_WHAT NEEDS TO BE DONE_:
Could you please transcribe the data exactly, without the pictures?

_THE DATA_:
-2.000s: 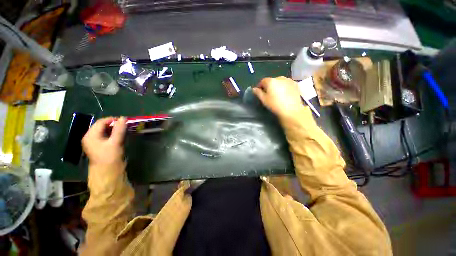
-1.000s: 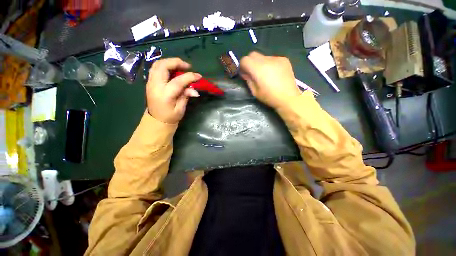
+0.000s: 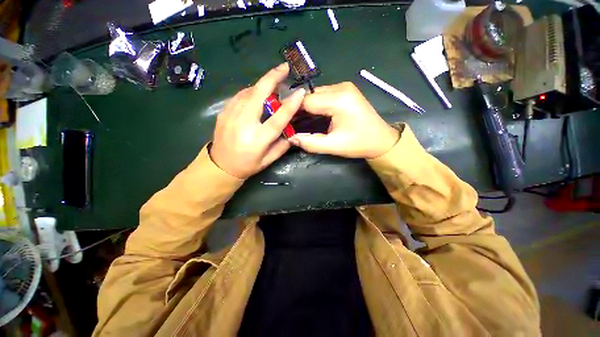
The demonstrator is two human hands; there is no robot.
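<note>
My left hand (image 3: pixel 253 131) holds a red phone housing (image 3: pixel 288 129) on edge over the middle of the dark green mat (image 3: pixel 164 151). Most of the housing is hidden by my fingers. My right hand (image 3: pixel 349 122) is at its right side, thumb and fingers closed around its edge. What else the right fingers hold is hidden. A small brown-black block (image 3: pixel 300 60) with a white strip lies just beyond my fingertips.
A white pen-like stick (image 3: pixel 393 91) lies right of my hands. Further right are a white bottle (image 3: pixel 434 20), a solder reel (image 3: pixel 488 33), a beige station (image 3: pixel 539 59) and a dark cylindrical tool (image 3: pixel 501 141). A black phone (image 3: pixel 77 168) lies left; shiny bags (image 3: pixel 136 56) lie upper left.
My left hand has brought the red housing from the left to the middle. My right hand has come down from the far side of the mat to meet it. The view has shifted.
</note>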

_FINISHED EXERCISE_:
-2.000s: 
-1.000s: 
+0.000s: 
The demonstrator is two human hands; there is no robot.
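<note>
My left hand (image 3: pixel 253 131) holds a red phone housing (image 3: pixel 288 129) on edge over the middle of the dark green mat (image 3: pixel 164 151). Most of the housing is hidden by my fingers. My right hand (image 3: pixel 349 122) is at its right side, thumb and fingers closed around its edge. What else the right fingers hold is hidden. A small brown-black block (image 3: pixel 300 60) with a white strip lies just beyond my fingertips.
A white pen-like stick (image 3: pixel 393 91) lies right of my hands. Further right are a white bottle (image 3: pixel 434 20), a solder reel (image 3: pixel 488 33), a beige station (image 3: pixel 539 59) and a dark cylindrical tool (image 3: pixel 501 141). A black phone (image 3: pixel 77 168) lies left; shiny bags (image 3: pixel 136 56) lie upper left.
My left hand has brought the red housing from the left to the middle. My right hand has come down from the far side of the mat to meet it. The view has shifted.
</note>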

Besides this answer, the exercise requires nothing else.